Nor does his taste for rhythmic innovation disappear; on the contrary, these innovations are surer and more daring.” Cantos de vida y esperanza includes poems to Cervantes and Goya, songs to melancholy, and more than sixty other poems, his most prolific production ever. The book also reflects Darío’s political transformation at the time of the Spanish-American War in 1898. The struggle shook him to the core. He denounced the United States in a series of poems and articles written for various periodicals. Still, he perceived the United States—or better, he misunderstood it—as a godless empire whose hemispheric fortune was on the rise. He simultaneously admired and detested it, thinking that the best solution for a hemispheric harmony was a neighborly pact between north and south. His poem to Theodore Roosevelt includes one of the most famous words Darío ever wrote: the monosyllabic no. This might sound preposterous; after all, how often does the word appear in his oeuvre? Thousands of times, no doubt. But its position in the poem “To Roosevelt” is exemplary and has been read as a political statement.
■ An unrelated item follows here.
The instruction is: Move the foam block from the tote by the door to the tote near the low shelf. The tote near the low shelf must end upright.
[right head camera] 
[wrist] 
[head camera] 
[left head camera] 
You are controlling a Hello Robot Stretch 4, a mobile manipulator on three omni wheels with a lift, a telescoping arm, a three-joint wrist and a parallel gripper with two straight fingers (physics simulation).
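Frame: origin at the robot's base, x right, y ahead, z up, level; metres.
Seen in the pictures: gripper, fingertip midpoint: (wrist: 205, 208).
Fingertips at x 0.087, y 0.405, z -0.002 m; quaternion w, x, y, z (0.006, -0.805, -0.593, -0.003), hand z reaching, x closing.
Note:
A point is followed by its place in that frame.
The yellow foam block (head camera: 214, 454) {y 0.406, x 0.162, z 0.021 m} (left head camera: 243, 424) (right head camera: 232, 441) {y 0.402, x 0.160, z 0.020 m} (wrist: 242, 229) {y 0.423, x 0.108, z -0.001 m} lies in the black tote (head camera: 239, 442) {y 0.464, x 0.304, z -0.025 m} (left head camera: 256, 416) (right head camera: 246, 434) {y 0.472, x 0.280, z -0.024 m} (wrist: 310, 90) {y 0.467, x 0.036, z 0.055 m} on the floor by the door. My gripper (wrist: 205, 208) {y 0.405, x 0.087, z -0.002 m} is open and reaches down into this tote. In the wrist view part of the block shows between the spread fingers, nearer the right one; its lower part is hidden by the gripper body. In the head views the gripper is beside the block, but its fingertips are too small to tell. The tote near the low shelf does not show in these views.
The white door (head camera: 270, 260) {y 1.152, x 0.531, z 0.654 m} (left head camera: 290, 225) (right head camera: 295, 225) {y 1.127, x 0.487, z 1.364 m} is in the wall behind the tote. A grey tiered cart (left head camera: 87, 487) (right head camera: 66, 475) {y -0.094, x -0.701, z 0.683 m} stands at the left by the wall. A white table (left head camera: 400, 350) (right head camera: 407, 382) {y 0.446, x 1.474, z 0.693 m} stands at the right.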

Herein a fragment:

 

You’re arrogant and you’re strong, exemplary of your race;
you’re cultivated, you’re skilled, you stand opposed to Tolstoy.
You’re a tamer of horses, you’re a killer of tigers,
you’re like some Alexander mixed with Nebuchadnezzar.
(You must be the Energy Professor
as the crazies today might put it)

 

You think that life is one big fire,
that progress is just eruption,
that wherever you put bullets,
you put the future, too.

 


No.

 

The U.S. is a country that is powerful and strong.
When the giant yawns and stretches, the earth feels a tremor
rippling through the enormous vertebrae of the Andes.
If you shout, the sound you make is a lion’s roar.
Hugo once said this to Grant: “You possess the stars.”
(The Argentine sun at dawn gives off hardly any light;
and the Chilean star is rising higher . . . ) You’re so rich,
you join the cult to Hercules with the cult to Mammon.
And lighting the broad straight path that leads to easy conquests,
Lady Liberty raises her torch in New York City.

 

But our own America, which had plenty of poets
even from the ancient times of Netzahualcoyotl,
and which retained the footprints from the feet of Great Bacchus,
and, over the course of time, learned the Panic alphabet:
it sought advice from the stars, and knew of Atlantis,
whose name was a legacy, resonating in Plato.
Even from the most remote moments in its boundless life,
it has lived by light and fire, by fragrances and by love:
America of the great Moctezuma and Inca,
America redolent of Christopher Columbus,
Catholic America and Spanish America,
the place where once long ago the noble Cuátemoc said,
“I’m not on a bed of roses!” Yes, that America,
trembling from its hurricanes and surviving on its Love . . .
It lives with you, with your Saxon eyes and barbaric souls.
And dreams. And loves, and vibrates; it’s the daughter of the Sun.
Be careful. Spanish America is alive and well!
There are myriad loose cubs now from the Spanish Lion.
Roosevelt, you’d need to be transfigured by God himself
into the dire Rifleman and the powerful Hunter
to finally capture us in your talons of iron.

 

This, clearly, is a defiant ideological poem. But it also strikes a religious chord, for Darío ends it by telling Roosevelt: “And you think you have it all, but one thing is missing: God!” In this sense it showcases a view of the United States that is nearsighted: the Nicaraguan sees Latin America as a site where faith is essential, unlike its Anglo-Saxon counterpart, which he portrays, mistakenly, as less devout.